Alan’s brain processed information at a rate that would have made IBM’s eyes water. ‘Okay,’ he thought, ‘it can’t be a serval: too big, the ears aren’t pointed, and the tail’s too long. Crikey, it’s a leopard!’

Thump.

The leopard, meanwhile, was doing its own calculations. ‘Apple sauce,’ it thought.

As if in response, Alan’s next reflex was defence. He reached to his belt: just his penknife. In an instant, he was transported back six thousand years, clad in animal skins, alone, and thoroughly exposed. He looked around for a rock.

Thump.

The leopard, meanwhile, calling on inherited memories of its own, recognized the movement of Alan’s hand. ‘Sorry, but some other time, human,’ it thought, and took off at pace up the hill, and into the dark.

Thump… thump… thumpthumpthumpthumpthump…

Adrenalin pumping and not daring to look behind him, Alan ran to the gate. After opening, Paul said, ‘Geez, you look psyched up; I’ll race you back to the house.’ ‘No ways, Bru,’ said Alan. ‘Let me in, right now!’

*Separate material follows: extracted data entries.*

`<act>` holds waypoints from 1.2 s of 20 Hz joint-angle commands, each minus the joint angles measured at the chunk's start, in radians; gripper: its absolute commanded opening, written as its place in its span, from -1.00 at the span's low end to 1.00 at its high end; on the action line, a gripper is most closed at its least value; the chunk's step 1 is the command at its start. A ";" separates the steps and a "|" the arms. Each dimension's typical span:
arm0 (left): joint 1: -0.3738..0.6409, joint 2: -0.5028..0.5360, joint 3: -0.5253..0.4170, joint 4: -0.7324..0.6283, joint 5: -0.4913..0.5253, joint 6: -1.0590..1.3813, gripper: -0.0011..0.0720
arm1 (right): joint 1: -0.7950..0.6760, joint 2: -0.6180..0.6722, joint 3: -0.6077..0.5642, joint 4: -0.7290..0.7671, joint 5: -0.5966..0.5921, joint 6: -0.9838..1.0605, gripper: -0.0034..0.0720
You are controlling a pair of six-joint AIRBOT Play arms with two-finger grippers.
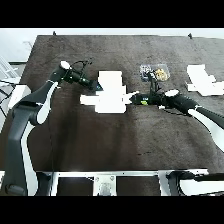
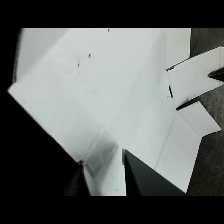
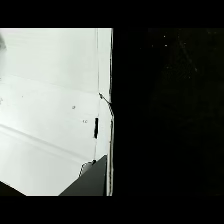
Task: Fold the box and place the chain.
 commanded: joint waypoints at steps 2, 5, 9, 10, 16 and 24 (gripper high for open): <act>0.000 0.000 0.001 -0.011 0.000 0.018 -0.22 | 0.001 0.000 0.000 0.000 0.000 -0.005 -0.89; 0.000 0.000 0.001 -0.028 -0.001 0.031 -0.38 | 0.001 0.000 0.000 0.000 0.000 -0.005 -0.89; 0.000 -0.002 0.001 -0.076 -0.003 0.051 -0.38 | 0.002 0.000 0.000 0.000 0.000 -0.005 -0.89; 0.000 -0.002 0.001 -0.078 -0.003 0.051 -0.38 | 0.002 0.000 0.000 0.000 0.000 -0.005 -0.89; 0.000 -0.002 0.000 -0.083 -0.030 0.157 -0.91 | 0.012 0.001 0.000 0.000 0.002 -0.022 -0.89; 0.003 -0.001 -0.091 -0.177 -0.079 0.652 -0.93 | -0.180 0.102 0.000 0.000 0.153 -0.057 -0.47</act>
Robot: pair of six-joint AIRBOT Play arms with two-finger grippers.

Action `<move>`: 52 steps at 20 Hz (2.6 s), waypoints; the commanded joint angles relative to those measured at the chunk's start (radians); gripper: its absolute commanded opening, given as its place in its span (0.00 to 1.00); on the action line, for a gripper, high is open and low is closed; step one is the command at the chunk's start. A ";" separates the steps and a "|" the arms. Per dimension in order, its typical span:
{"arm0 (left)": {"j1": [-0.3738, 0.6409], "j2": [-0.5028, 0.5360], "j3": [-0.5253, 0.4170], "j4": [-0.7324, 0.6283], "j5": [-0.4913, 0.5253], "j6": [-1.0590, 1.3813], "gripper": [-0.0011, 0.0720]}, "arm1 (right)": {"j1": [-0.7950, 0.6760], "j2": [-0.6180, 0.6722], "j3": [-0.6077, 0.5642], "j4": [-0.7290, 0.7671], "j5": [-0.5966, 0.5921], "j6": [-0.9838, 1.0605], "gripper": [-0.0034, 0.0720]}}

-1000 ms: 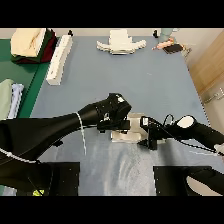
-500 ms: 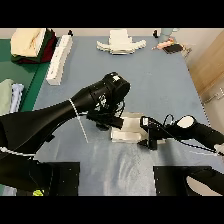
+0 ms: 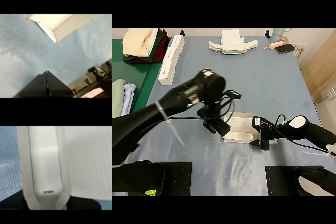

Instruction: Fold the box.

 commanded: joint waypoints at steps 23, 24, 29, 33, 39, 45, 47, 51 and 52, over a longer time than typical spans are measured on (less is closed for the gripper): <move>0.322 0.016 -0.609 -0.708 0.782 1.736 0.96 | 0.000 0.000 0.001 0.000 0.000 0.000 0.74; 0.322 0.011 -0.609 -0.715 0.782 1.741 0.96 | 0.000 0.000 0.001 0.000 0.000 0.000 0.74; 0.317 -0.019 -0.609 -0.749 0.784 1.788 0.96 | 0.000 -0.001 0.001 0.000 0.000 0.000 0.74; 0.289 -0.029 -0.609 -0.756 0.784 1.792 0.96 | 0.000 0.000 0.001 0.000 0.000 0.000 0.74; 0.283 -0.028 -0.609 -0.785 0.793 1.791 0.96 | 0.000 -0.001 0.001 0.000 0.000 0.000 0.74; 0.257 -0.029 -0.609 -0.827 0.860 1.791 0.96 | 0.000 -0.001 0.001 0.000 0.000 0.000 0.74; 0.239 -0.029 -0.615 -0.826 0.884 1.792 0.96 | 0.000 0.000 0.001 0.000 0.000 0.000 0.74; 0.227 -0.027 -0.631 -0.825 0.885 1.799 0.96 | 0.000 0.000 0.001 0.000 0.000 0.000 0.74; 0.227 -0.027 -0.631 -0.825 0.880 1.800 0.96 | 0.000 0.000 0.001 0.000 0.000 0.000 0.74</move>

It’s a great story – Alan will tell it to his grandchildren as they sit around the fire on cold Canadian evenings, reminiscing about his halcyon days in Africa – but it’s not new. The funniest Bushman painting is in a cave near Didima Gorge. It shows a Bushman running, stick-legs in typical sprinting pose, closely pursued by the gaping jaws of an enormous leopard. I came across it once with Graham Barry, who commented in his dry way, ‘this wasn’t a self-portrait.’

We’d known for a while that a leopard was around, but the gratitude Alan feels at having met it will be mixed with thankfulness that, unlike many ancient Bushmen before us, he lived to tell the tale.